There are a several extra capabilities:
- `time_frequency()` and `time_trend()` for generating frequency and trend spans using date and datetime information, which is more intuitive than selecting numeric values. Also, `period = "auto"` automatically selects frequency and trend spans based on the time scale of the data.
```{r, message = T}
# Time Frequency
time_frequency(lubridate_dloads, period = "auto")
```
```{r, message = T}
# Time Trend
time_trend(lubridate_dloads, period = "auto")
```
- `plot_anomaly_decomposition()` for visualizing the inner workings of how algorithm detects anomalies in the "remainder".
```{r, fig.height=7}
tidyverse_cran_downloads %>%
filter(package == "lubridate") %>%
ungroup() %>%
time_decompose(count) %>%
anomalize(remainder) %>%
plot_anomaly_decomposition() +
labs(title = "Decomposition of Anomalized Lubridate Downloads")
```
<!-- - Other `time_decompose` methods: In addition to "stl" and "twitter", we have added "multiplicative" for time series with non-constant variance. Word of caution that statistical transformations such as logarithmic or power transformations may perform better. -->
- Vector functions for anomaly detection: `iqr()` and `gesd()`. These are great for just using on numeric data.

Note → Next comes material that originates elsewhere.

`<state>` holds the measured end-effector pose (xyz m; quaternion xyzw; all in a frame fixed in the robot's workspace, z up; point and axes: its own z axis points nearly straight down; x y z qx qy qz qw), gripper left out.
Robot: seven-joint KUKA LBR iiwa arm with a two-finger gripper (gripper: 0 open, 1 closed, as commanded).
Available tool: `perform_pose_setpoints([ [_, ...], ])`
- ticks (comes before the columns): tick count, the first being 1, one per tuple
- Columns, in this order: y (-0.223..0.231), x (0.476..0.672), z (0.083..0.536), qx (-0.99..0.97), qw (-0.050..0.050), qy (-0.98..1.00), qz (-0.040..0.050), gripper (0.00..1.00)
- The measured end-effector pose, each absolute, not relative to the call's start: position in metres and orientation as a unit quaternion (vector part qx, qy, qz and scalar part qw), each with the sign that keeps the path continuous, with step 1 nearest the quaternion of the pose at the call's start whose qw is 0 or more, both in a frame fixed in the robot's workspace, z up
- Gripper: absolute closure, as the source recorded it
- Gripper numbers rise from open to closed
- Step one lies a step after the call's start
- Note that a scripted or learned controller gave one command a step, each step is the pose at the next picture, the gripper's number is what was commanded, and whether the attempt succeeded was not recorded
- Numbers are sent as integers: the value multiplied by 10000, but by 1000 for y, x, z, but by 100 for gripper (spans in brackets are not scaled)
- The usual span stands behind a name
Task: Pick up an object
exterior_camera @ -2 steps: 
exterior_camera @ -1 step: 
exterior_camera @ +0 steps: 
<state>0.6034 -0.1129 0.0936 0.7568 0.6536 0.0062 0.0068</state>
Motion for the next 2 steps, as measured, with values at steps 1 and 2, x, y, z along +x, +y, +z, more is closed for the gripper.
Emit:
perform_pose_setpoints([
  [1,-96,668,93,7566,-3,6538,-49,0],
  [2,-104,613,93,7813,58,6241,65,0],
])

Note that trend and seasonality should already be removed for time series data.
```{r}
# Data with outliers
set.seed(100)
x <- rnorm(100)
idx_outliers <- sample(100, size = 5)
x[idx_outliers] <- x[idx_outliers] + 10
# IQR method
iqr(x, alpha = 0.05, max_anoms = 0.2)
```
- Anomaly Reports: Using `verbose = TRUE`, we can return a nice report of useful information related to the outliers.
```{r}
lubridate_dloads %>%
time_decompose(count) %>%
anomalize(remainder, verbose = TRUE)
```
## References
Several other packages were instrumental in developing anomaly detection methods used in `anomalize`:
- Twitter's `AnomalyDetection`, which implements decomposition using median spans and the Generalized Extreme Studentized Deviation (GESD) test for anomalies.
- `forecast::tsoutliers()` function, which implements the IQR method.